ユウヒはころころと笑うと、俺の前の九条の椅子にちょことんと腰かける。
「織姫どんな感じだった?」
「肩が重いって言ってたから、何かしら憑かれている気はするが……学校だとちょっと判別しにくいな。ユウヒは?」
「まー、僕に聞こえる感じだと、肩が重い気がして、なんとなく困ってなくはない……くらい?」
「曖昧だな」
「僕の感覚としては、『わかんない言葉があったから検索かけて調べようとしたら、そもそもどんな言葉だったか忘れた』くらいの困り度……」
「絶妙だな……」
急を要するわけではないけど、そもそも忘れてしまったって状態がひっかかるやつ。
このやたらとリアルでみみっちい悩みが天使から出てくるのもどうかと思うが。
ユウヒは椅子の背もたれの肘をついて、むむと口をへの字にした。目線の先には、クラスメイト達からプリントを集める織姫がいる。

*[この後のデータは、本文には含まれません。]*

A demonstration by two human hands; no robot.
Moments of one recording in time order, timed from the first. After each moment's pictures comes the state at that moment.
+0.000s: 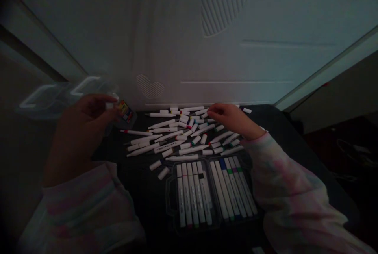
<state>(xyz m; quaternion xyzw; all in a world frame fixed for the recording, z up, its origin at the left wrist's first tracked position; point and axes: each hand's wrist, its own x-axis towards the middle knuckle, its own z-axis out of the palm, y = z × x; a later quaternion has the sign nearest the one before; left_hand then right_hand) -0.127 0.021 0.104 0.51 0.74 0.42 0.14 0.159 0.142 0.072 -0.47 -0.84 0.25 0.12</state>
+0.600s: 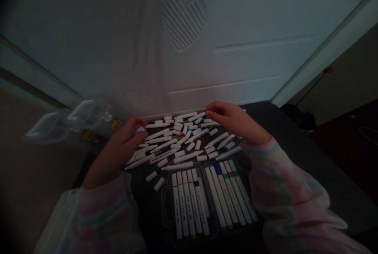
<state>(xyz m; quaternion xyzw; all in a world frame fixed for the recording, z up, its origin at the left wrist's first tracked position) -0.077 0.039 0.100 0.64 0.68 0.27 0.25 0.182 0.133 0.093 -0.47 -0.80 0.31 0.21</state>
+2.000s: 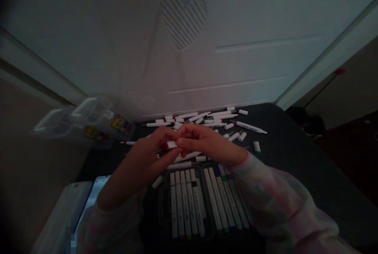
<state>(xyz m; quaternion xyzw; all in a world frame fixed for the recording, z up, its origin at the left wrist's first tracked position) -0.017 0.020 0.112 0.75 0.55 0.26 0.25 0.140 0.087 0.080 -0.19 -0.60 0.74 0.23</state>
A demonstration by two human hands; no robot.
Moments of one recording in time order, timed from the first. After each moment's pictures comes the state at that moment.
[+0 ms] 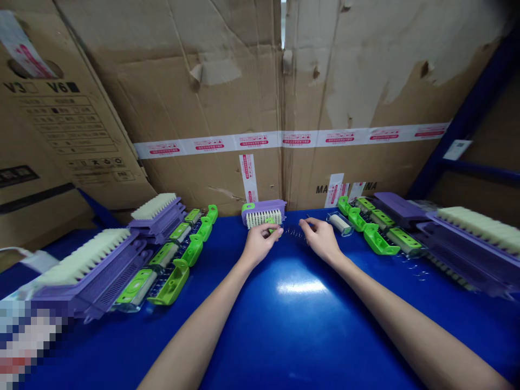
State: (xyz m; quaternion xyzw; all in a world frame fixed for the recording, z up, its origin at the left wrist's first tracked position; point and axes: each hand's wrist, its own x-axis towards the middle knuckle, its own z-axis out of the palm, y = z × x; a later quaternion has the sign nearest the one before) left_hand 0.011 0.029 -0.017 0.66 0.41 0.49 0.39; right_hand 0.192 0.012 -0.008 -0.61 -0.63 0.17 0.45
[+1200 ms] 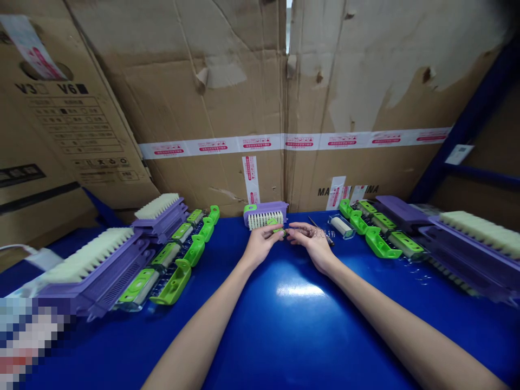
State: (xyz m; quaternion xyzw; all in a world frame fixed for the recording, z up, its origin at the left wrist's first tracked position) left_hand 0.008 0.033 -0.020 0.61 0.37 0.50 0.50; right_hand 0.164 0.002 -0.008 -0.44 -0.48 0.49 0.58
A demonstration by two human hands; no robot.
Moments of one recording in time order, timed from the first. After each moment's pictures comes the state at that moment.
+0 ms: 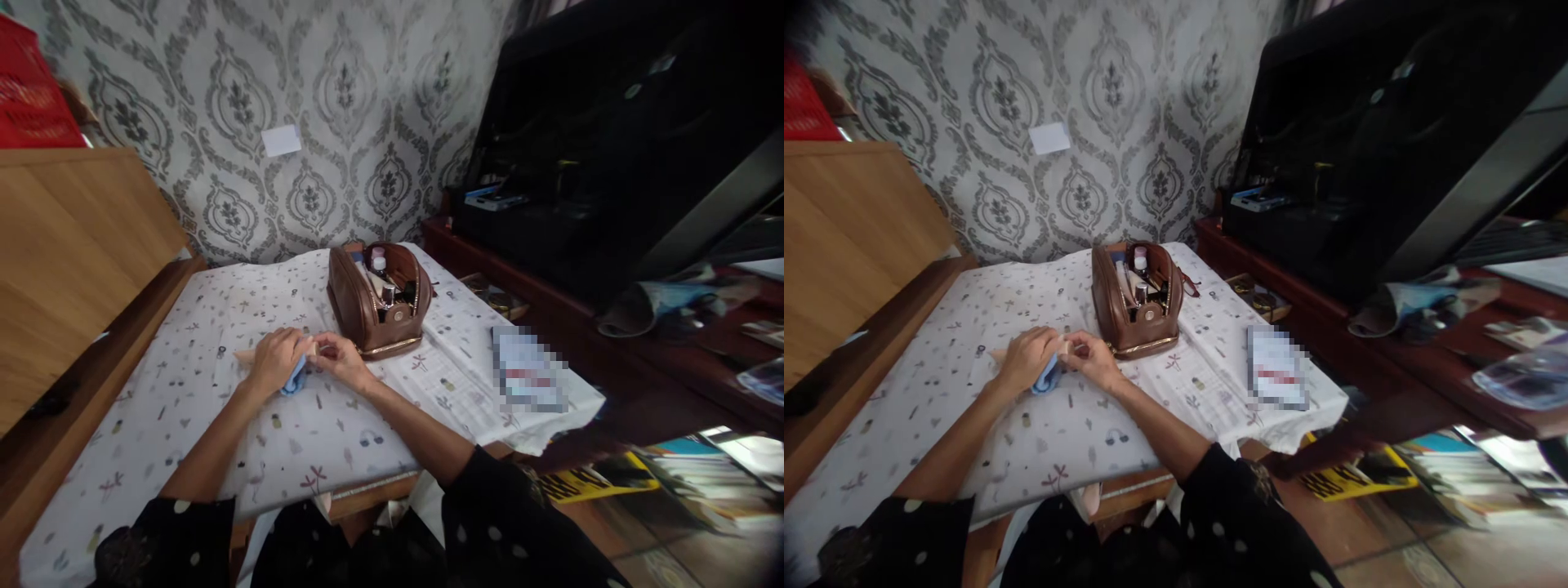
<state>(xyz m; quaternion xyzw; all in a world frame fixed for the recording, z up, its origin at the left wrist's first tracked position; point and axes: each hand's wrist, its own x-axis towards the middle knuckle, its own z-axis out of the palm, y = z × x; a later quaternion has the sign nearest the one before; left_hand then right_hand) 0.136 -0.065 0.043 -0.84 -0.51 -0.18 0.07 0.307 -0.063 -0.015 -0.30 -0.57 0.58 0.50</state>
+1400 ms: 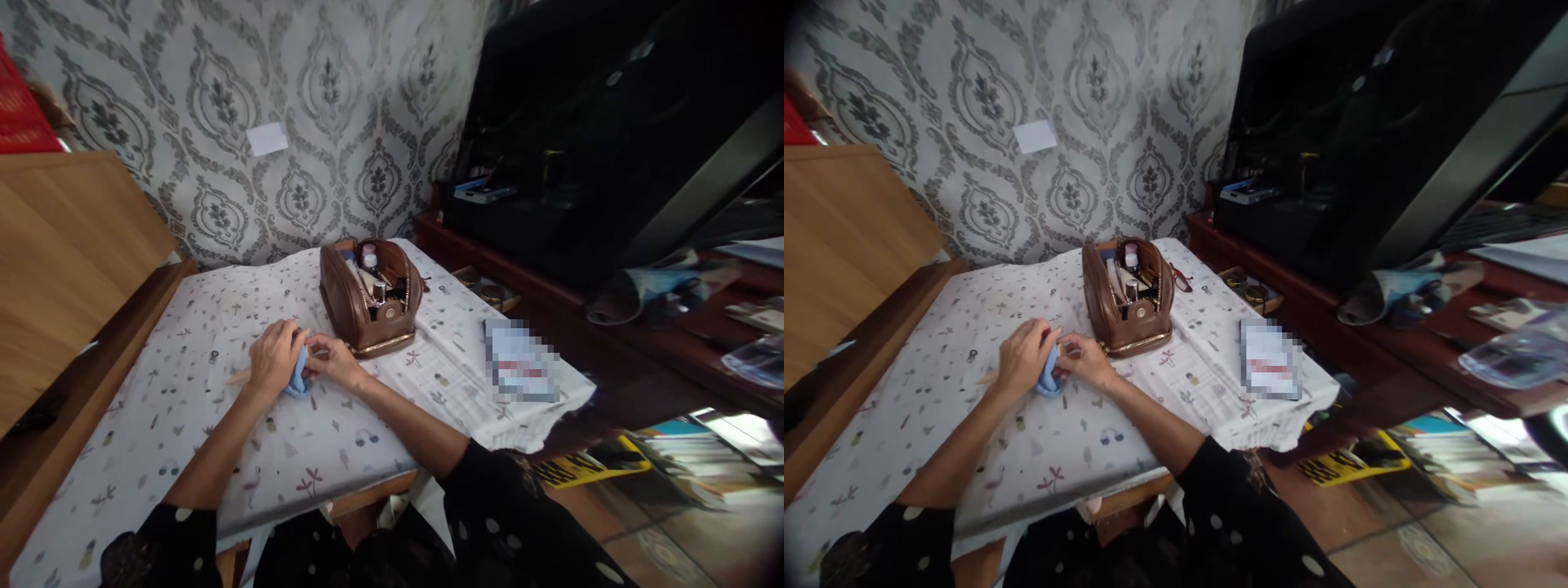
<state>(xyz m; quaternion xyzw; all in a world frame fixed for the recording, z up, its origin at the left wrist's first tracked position) 0.158 -0.067 0.044 -0.79 -0.54 -0.25 0.15 0.305 -0.063 -0.012 -0.28 -0.52 0.65 0.47</state>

「ねえ、本当にヒメが危ないの? 見た感じそんなの感じないけど」
「学校ではそうだろうな。学校だとそういう人外の力は使いにくいんだ」
「どゆこと?」
「まあ今度暇なときにでも教えてやるよ。今は気にするな」
「ふーん」
「特に織姫は面倒な体質だからな」
「体質?」
俺が悩ましさに眉間を揉むと、ユウヒが不思議そうにこてんと首を傾げた。その動きについてくるようにぱたぱたと背中の羽根が動いている。

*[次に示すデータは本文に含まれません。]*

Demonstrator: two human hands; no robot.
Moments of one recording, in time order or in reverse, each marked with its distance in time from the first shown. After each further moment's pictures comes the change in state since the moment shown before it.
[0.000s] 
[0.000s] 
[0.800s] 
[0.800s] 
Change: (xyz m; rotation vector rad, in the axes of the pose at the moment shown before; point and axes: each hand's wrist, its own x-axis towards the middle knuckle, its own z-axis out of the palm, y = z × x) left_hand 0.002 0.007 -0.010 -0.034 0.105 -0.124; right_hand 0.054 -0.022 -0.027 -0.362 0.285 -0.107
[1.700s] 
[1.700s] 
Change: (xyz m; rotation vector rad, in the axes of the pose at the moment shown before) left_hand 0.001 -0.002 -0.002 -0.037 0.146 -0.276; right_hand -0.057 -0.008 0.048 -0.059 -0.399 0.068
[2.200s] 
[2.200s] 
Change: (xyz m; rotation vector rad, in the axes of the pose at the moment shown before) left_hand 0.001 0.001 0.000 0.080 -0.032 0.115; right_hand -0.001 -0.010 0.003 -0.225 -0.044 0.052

そう言えばまだユウヒには織姫のそこらへんのこと説明してなかった。
俺はぴっと左手で一本、右手で三本、指を立てる。
「13回だ」
「幸太郎が僕をかわいいって思った回数? 流石に過少申告しすぎだね、それは」
「……」
「え、えへ、ごめんなさい。真剣に聞きます、続けてください」
俺が真顔でユウヒを見つめると、ユウヒは手を揉みつつ俺に続きを促した。
「織姫がこういう面倒ごとに巻き込まれた回数だよ」
「おお、それはなかなか……。幸太郎と幼なじみなら、付き合いは10年くらい? なら、年一回ペースってとこ?」
「違う。これはここ一年で織姫がこういう『面倒ごと』に巻き込まれた回数だ」
「へ?」
夕日の瞳をぱちぱちと瞬かせたユウヒは、いち、にー、さん、しーと指を折って数える。
「……って、一ヶ月に一回ペースじゃん!?」
「声がデカい」
一応教室なんだから、あんまり騒がないで欲しい。
ただでさえ俺たちはお前のやらかしのせいで、「篝くんと天使さんは付き合ってるのではないか」みたいな疑いがもたれてるんだから。
いや、最近は一緒にいても「ああ、いつものね」みたいな顔されてるので、手遅れかもしれないが……。
「つ、月に一回って、ちょっと異常なんじゃない?」
「まあ、異常だな」
ユウヒが俺の耳元に顔を近づけてこしょこしょと話しかけてくる。
人外たちは基本的に人の目を避けるように住んでる奴らも多く、以前俺がこらしめた牛鬼のようなやつが出てくることはそう多くない。
にも関わらず、織姫は月一回ペースでなんらかの人外絡みの巻き込まれている。これは普通ではありえないことだ。
だが、現人神の俺にはその理由がわかる。
うちのクラスの人気者、日向織姫。彼女は――――。
「生まれついての『超』憑霊体質。彼女は、人じゃないものを引き付ける才能がある」
たぶん、生まれた時代が生まれた時代なら、悪い権力者とかに土地神の生贄にされたりしてるタイプ。そして悪神に美味しく頂かれていたことだろう。
今が超平和な現代であることに感謝するばかりだ。
「やっぱ、こういうのって放っておくとやばいの?」
「まーな。中学時代に一回俺が気付くのが遅れた時は、軽くこの街が滅びかけたからな」
「うそぉ……」
「マジマジ」
うらか先輩と姉さんと神さまがいなかったら結構ヤバかったんだよな、あの時。
「今あまり問題に感じなくても、織姫に憑いてるもんを放っておくと大事になる。だから、俺としてはさっさと対処しておきたい」
「それはわかったけど、具体的にどうするの? ヒメって、仮に困っててもそういうの教えてくれないタイプじゃない? 今回は自分でもそんなに原因がわかってないんでしょ?」
それはそうだが、これに関しては手がないわけじゃない。
まあ、織姫にはめちゃくちゃ怒られるとは思うんだがな。